Aline Beaudoin rappelle que certains phénomènes contribuent à la diminution notable de la proportion d'élèves dits «réguliers». Les classes homogènes, lesquelles intègrent tous les profils d'élèves, en sont une cause. La politique du non-redoublement y est aussi pour quelque chose.

«On a fait disparaître les classes pour des besoins spécifiques, mais on n'a jamais balisé l'intégration de ces élèves. Quand ta classe est pleine et que tu as des élèves qui ont des rythmes d'apprentissage différents, tu as le souci de respecter ce rythme. Par contre, avec la présence de plusieurs plans d'intervention, les profs peuvent se sentir parfois dépassés. En plus, certains parents sont plus revanchards ou revendicateurs, ce qui ajoute une pression sur les épaules de l'enseignant», fait valoir Aline Beaudoin, qui ajoute que le manque de ressources en psychologie et en orthophonie continue d'être dénoncé par les profs et que ceux-ci revendiquent l'ajout de professionnels auprès du gouvernement.

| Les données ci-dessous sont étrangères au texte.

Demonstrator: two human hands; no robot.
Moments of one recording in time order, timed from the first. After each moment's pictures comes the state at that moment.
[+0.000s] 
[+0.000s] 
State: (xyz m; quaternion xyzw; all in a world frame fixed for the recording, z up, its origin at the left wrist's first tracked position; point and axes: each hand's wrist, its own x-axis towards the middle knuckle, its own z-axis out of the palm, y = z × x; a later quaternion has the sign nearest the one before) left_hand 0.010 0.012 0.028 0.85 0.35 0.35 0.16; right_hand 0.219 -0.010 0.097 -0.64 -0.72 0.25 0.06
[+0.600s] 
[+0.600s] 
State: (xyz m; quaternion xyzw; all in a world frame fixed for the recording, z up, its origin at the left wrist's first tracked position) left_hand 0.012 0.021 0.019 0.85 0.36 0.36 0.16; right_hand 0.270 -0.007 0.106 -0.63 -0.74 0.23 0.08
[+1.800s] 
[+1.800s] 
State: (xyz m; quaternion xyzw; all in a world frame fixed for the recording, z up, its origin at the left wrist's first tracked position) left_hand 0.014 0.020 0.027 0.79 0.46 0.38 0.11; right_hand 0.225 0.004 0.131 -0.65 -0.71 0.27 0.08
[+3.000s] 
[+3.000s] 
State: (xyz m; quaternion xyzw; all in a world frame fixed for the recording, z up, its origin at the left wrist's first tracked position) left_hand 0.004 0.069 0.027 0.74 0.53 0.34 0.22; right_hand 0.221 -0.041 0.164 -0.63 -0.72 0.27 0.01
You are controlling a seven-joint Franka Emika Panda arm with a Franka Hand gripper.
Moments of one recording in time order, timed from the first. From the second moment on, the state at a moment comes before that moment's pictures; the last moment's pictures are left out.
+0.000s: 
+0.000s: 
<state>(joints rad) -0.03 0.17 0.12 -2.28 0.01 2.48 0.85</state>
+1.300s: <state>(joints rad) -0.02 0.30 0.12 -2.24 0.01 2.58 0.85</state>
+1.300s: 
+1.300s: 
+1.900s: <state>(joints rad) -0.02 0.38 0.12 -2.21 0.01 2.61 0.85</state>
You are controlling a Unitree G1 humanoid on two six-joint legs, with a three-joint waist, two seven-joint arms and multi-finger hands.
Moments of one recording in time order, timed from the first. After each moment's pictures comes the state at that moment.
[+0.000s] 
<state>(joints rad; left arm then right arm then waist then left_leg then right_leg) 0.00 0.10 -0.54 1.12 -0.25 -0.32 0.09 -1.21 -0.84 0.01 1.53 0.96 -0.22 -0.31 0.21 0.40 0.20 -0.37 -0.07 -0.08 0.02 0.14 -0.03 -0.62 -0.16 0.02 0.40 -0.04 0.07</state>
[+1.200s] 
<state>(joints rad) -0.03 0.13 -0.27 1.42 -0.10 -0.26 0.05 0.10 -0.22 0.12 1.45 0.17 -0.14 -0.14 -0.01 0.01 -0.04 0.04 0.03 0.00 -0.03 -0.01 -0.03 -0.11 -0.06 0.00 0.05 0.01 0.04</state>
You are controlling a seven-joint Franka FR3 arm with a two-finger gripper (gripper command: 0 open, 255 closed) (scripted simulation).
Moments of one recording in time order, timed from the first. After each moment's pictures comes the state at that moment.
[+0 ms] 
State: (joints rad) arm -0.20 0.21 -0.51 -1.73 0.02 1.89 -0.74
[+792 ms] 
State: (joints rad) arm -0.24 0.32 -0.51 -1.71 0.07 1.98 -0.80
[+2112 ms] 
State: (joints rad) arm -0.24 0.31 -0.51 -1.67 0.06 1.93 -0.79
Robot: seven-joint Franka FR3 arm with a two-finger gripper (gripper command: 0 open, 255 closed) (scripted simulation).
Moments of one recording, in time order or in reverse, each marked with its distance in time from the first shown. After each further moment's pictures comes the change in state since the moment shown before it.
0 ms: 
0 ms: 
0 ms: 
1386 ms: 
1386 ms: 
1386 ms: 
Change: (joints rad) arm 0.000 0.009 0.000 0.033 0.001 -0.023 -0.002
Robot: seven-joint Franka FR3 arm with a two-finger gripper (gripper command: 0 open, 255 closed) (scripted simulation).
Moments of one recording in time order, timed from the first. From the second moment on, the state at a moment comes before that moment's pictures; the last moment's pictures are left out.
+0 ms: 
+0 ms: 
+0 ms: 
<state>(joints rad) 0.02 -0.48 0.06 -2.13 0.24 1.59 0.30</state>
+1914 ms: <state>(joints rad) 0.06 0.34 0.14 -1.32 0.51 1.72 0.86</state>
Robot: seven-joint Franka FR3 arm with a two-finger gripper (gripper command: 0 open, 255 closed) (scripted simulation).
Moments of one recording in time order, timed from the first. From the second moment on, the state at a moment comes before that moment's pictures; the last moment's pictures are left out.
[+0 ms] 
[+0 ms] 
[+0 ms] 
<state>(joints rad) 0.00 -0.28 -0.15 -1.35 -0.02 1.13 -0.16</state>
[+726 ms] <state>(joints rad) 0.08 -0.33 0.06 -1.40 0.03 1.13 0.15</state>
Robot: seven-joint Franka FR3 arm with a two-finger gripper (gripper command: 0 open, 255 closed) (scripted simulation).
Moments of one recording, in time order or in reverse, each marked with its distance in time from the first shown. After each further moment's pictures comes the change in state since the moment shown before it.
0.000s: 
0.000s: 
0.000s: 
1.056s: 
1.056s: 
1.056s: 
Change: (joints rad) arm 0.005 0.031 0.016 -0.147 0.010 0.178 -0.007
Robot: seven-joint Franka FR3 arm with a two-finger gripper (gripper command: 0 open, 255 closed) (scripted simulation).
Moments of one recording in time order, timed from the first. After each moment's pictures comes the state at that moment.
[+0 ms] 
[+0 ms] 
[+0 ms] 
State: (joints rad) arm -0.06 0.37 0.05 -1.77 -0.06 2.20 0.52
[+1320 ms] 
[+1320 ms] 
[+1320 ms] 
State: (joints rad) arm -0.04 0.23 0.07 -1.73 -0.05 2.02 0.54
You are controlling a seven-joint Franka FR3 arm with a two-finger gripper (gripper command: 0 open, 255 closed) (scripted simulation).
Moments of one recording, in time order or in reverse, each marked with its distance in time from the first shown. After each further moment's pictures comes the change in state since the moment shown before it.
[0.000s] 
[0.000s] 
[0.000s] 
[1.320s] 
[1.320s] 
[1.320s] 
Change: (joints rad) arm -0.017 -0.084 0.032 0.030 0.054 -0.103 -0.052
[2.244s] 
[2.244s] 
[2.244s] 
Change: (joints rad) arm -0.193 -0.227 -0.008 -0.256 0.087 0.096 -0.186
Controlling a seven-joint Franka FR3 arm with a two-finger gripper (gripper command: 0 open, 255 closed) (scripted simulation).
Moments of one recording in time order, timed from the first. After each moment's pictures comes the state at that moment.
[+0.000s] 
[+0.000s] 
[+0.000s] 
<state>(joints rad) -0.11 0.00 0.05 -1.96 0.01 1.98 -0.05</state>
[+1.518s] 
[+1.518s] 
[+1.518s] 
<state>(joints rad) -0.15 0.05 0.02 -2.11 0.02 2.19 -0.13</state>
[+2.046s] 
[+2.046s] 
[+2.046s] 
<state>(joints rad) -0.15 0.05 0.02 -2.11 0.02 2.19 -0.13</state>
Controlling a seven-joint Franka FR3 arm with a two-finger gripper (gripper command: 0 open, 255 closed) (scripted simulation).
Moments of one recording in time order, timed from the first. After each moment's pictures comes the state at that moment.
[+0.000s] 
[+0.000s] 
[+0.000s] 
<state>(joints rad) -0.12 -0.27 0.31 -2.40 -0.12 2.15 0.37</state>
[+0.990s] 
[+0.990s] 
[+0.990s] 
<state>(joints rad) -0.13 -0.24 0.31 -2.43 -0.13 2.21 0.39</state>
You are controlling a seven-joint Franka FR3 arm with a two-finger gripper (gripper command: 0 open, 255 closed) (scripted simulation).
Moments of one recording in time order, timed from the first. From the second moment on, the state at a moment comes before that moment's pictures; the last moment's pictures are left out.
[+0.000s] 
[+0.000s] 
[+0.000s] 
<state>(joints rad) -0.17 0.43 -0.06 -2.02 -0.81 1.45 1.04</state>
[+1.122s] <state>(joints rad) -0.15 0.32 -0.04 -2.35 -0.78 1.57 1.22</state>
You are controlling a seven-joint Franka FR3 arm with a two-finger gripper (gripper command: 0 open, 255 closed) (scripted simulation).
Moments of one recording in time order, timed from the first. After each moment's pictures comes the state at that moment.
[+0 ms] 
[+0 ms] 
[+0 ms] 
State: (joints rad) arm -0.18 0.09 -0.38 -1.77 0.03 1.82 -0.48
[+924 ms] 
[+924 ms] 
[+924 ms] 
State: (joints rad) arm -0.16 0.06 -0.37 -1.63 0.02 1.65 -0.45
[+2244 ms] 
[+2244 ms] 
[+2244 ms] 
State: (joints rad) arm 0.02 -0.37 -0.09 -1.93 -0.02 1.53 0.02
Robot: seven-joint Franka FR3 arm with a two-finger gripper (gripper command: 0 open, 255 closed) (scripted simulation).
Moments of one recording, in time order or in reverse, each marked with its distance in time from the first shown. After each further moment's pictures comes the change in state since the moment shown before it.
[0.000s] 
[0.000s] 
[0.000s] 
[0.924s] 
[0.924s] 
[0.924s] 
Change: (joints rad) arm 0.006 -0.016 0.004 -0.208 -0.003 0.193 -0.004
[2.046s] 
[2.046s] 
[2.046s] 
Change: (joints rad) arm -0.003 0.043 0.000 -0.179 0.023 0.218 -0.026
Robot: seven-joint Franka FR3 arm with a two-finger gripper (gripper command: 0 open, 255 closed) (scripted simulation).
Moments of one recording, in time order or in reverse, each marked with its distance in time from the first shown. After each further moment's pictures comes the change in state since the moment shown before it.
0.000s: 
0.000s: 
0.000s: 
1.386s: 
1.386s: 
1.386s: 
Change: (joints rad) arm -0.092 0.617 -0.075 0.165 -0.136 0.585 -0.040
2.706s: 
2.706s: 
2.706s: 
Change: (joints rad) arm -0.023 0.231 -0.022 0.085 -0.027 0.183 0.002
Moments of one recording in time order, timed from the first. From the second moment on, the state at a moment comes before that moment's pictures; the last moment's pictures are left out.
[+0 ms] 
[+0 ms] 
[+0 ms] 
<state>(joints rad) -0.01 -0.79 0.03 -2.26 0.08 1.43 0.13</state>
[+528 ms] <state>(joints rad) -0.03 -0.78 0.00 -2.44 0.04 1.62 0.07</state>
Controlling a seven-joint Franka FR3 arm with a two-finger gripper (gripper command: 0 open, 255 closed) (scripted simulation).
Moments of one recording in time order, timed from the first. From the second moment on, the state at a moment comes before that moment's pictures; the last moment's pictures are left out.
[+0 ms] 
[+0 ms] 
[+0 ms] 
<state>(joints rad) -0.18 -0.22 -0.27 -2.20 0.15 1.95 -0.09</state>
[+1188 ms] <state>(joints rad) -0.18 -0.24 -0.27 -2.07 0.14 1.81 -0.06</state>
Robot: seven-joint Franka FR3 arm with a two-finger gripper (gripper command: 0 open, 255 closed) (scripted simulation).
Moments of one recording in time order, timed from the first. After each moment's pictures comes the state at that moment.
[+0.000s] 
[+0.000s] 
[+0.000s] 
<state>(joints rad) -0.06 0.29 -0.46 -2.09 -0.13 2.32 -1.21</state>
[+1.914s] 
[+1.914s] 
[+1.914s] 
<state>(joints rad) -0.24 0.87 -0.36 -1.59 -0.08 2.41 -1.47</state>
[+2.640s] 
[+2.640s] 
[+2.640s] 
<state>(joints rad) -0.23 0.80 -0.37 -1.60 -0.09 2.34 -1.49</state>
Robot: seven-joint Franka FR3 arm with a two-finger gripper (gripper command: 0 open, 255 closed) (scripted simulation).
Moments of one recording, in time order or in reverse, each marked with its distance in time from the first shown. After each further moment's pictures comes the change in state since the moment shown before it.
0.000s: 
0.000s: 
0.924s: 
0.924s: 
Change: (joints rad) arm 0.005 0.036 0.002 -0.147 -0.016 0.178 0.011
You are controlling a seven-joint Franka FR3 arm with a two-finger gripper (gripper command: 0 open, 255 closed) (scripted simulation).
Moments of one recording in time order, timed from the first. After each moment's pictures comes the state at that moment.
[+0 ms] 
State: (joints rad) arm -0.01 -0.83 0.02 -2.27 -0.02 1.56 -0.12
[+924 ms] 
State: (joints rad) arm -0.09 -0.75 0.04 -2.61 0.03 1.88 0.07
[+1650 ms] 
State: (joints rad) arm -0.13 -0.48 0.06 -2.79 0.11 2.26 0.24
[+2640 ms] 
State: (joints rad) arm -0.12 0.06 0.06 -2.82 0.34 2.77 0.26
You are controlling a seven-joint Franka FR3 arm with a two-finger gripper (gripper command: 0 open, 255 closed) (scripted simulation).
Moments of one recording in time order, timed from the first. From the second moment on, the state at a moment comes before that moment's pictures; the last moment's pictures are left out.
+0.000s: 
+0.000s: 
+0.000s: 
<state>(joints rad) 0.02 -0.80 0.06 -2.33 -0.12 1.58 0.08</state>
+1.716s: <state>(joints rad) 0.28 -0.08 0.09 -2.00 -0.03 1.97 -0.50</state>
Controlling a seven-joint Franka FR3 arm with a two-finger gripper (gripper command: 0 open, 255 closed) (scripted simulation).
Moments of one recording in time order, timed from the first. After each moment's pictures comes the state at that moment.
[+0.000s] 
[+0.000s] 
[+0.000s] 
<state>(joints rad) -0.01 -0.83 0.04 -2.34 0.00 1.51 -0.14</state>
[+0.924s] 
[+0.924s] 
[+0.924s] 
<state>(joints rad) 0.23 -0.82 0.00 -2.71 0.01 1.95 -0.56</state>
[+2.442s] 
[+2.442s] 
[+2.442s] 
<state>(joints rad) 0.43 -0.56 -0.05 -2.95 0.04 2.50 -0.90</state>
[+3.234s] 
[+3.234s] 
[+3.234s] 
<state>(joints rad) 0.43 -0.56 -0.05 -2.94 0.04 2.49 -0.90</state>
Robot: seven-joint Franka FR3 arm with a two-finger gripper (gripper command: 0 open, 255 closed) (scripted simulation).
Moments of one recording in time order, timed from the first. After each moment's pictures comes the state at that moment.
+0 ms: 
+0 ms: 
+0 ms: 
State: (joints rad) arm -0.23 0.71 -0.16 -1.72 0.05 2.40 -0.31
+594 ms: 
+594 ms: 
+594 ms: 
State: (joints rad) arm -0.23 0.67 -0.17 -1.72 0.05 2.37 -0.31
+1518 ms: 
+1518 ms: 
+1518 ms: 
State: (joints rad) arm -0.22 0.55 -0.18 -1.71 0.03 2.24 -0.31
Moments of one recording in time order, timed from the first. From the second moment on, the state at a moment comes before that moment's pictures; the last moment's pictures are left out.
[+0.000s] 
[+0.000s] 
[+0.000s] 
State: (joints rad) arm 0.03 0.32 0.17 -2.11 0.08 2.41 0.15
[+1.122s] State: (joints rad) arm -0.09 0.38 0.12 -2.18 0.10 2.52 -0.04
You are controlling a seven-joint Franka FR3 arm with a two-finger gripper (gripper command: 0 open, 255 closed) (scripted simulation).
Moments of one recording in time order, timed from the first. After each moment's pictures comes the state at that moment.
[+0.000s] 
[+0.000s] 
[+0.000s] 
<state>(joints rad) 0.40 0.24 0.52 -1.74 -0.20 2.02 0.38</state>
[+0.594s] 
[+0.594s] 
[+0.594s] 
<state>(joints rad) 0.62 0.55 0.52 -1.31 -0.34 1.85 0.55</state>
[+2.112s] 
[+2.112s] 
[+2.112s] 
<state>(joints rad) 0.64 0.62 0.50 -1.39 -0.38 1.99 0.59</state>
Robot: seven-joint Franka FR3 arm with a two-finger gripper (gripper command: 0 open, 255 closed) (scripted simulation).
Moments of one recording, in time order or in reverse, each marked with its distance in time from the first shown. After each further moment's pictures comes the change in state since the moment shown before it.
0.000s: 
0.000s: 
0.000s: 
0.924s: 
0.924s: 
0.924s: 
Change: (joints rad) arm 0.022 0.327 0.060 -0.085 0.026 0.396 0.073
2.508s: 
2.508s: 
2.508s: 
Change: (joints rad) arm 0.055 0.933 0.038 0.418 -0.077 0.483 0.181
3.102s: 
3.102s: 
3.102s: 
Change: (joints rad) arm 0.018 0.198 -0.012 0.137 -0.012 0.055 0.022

Le dégringolade du nombre d'élèves au profil régulier dans les classes du réseau public d'éducation a des conséquences importantes, dit Aline Beaudoin. Animés du sentiment que leur enfant est tiré vers le bas, des parents dirigent leur enfant vers des programmes sélectifs ou enrichis.

«Au secondaire, si les jeunes qui ne sont pas dans des concentrations sélectives, c'est comme s'ils étaient des sous-élèves. C'est malsain», note-t-elle.

Le Syndicat de l'enseignement du Saguenay n'a pas l'intention de commander une étude semblable à celle réalisée à Québec. Toutefois, Aline Beaudoin croit que ce type d'enquête a pour effet d'appuyer les revendications des enseignants.